Avril Haines, President-elect Joe Biden’s nominee for Director of National Intelligence, told a Senate panel Tuesday that if confirmed she would order the release of an unclassified report about the 2018 killing of Washington Post columnist and Saudi dissident Jamal Khashoggi.
“Ms. Haines, if you are confirmed, you have an opportunity to immediately turn a page on the excessive secrecy and lawlessness of the outgoing administration,” Sen. Ron Wyden (D-Ore.) said Tuesday during Haines’s testimony before the Senate Intelligence Committee.
“Congress passed a law requiring the DNI to submit to Congress an unclassified report on who was responsible for the brutal murder of Saudi journalist and U.S. resident Jamal Khashoggi,” Wyden continued. “If you are confirmed, will you submit to Congress the unclassified report required by the law?”
“Absolutely, I will follow the law,” Haines replied.

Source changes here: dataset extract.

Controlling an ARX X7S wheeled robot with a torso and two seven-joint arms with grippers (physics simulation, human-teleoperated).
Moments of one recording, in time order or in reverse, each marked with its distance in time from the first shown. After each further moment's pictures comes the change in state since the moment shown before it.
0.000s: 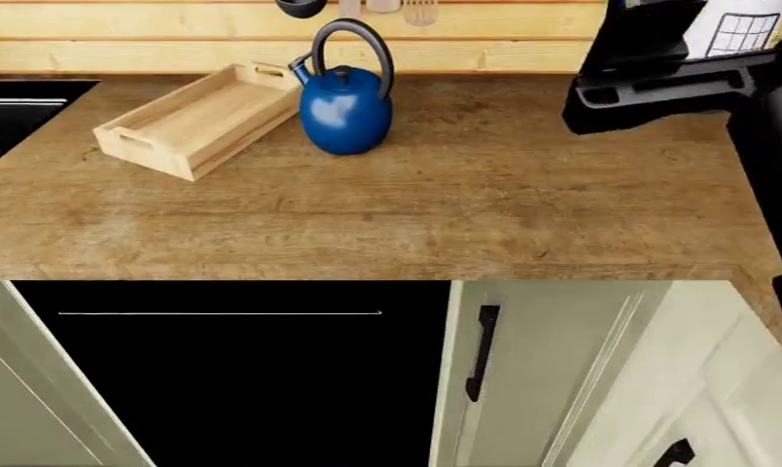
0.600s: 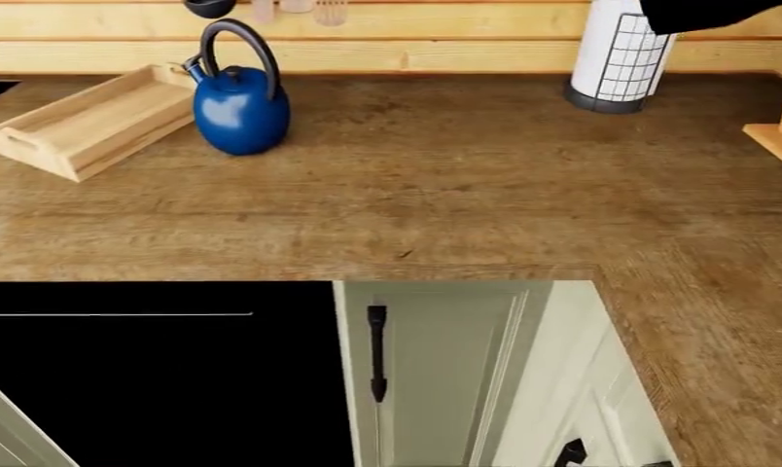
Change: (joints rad) left arm -0.005 0.004 -0.037 -0.019 -0.034 0.010 -0.029; right arm 0.283 0.041 -0.046 0.106 0.212 0.060 0.097
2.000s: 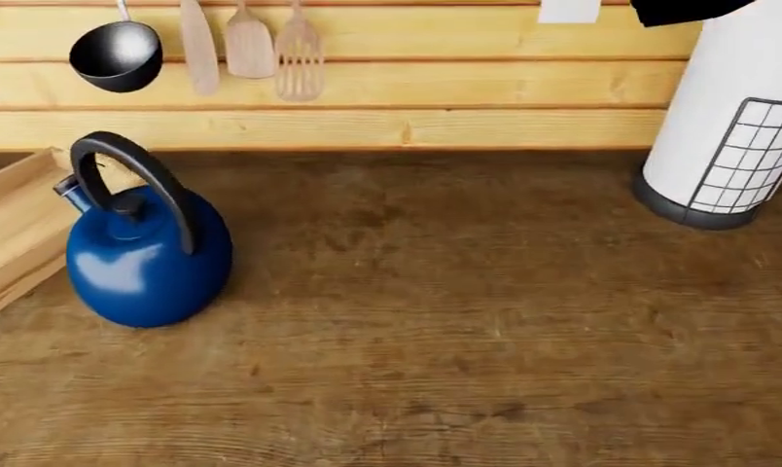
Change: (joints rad) left arm 0.000 -0.001 -0.097 -0.024 -0.028 -0.045 -0.050; right arm 0.027 -0.013 -0.032 0.008 0.001 -0.011 0.012
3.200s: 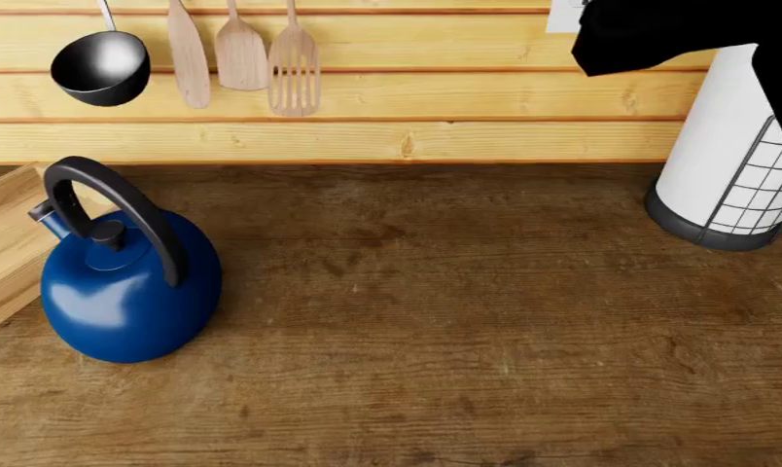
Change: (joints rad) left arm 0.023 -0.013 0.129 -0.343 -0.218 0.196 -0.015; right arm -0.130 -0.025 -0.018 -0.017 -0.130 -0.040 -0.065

Wyden in 2019 brokered a provision in the Intelligence Authorization Act requiring the release of a full report on Khashoggi’s death, but it was never released under the Trump administration.
“It was refreshing to hear a straightforward commitment to follow the law from DNI-nominee Haines, after a year of stonewalling by the Trump administration to conceal the identity of who ordered Jamal Khashoggi’s murder,” Wyden said in a statement following the hearing.
Khashoggi was killed after entering a Saudi consulate in Istanbul in October 2018. Numerous intelligence services have concluded Saudi Crown Prince Mohammed bin Salman ordered the journalist’s killing and dismemberment. While the crown prince has denied ordering the killing, the fallout has tarnished his image as a reformer who was intent on making changes such as expanding women’s rights in the kingdom.